Data Engineer
- Cambridge
- Permanent
- Full-time
- Opportunity to Build and Maintain Data Pipelines: Your primary responsibility will be to build, maintain, and improve our data pipelines and ETL/ELT processes
- Work with Data Warehousing Solutions: You will work with our data warehousing solutions, contributing to data models and optimizing queries to ensure data is accessible and performant for our analytics teams.
- Develop and Monitor Data Workflows: You will help develop, maintain, and monitor our data ingestion and delivery pipelines using modern orchestration tools, ensuring data flows seamlessly and reliably
- Uphold Data Quality: You will apply best practices for data quality, testing, and observability, helping to ensure the data delivered to stakeholders is accurate and trustworthy.
- Collaborate on Data-Driven Solutions: You will work closely with our talented Data Scientists and R&D teams, understanding their requirements to provide the clean and structured data needed to power their research
- Support System Reliability: You will help monitor the health and performance of our data systems. When issues arise, you'll assist with root cause analysis, deploy fixes, and provide technical support.
- Contribute to Technical Excellence: You will continuously learn about new data technologies, help test and implement enhancements to our data platform, and contribute to technical documentation.

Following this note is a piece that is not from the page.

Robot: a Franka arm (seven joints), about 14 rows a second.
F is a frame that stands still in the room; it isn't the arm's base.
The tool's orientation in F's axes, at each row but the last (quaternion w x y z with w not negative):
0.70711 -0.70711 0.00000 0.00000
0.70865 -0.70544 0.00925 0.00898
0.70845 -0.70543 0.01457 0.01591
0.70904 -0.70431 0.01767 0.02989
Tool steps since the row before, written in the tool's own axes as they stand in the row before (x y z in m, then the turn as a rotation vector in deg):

- Experience in Data Pipeline and ETL Development: Solid experience building and maintaining data pipelines, with a good understanding of ETL/ELT patterns.
- Proficiency in Python and SQL: Strong, hands-on experience using Python for data processing and automation, and solid SQL skills for querying and data manipulation.
- Understanding of Data Modeling and Warehousing: A good understanding of data modeling techniques and data warehousing concepts.
- Expertise with Cloud Platforms: Experience with major cloud providers (GCP, AWS, or Azure) and their core data services. We primarily use GCP, so experience there is a significant plus.
- Familiarity with Big Data Technologies: Exposure to or experience with large-scale data processing frameworks (e.g., Spark, or similar).
- Workflow Orchestration: Familiarity with data workflow orchestration tools (e.g., Airflow, or similar).
- Infrastructure as Code (IaC): An interest in or exposure to IaC tools (e.g., Terraform).
- Containerization: Familiarity with container technologies like Docker and Kubernetes.
- CI/CD for Data: A basic understanding of how to apply continuous integration/delivery principles to data workflows.
- Data Quality and Testing: An interest in modern data quality and testing frameworks.
- Version Control: Proficiency with version control systems like Git.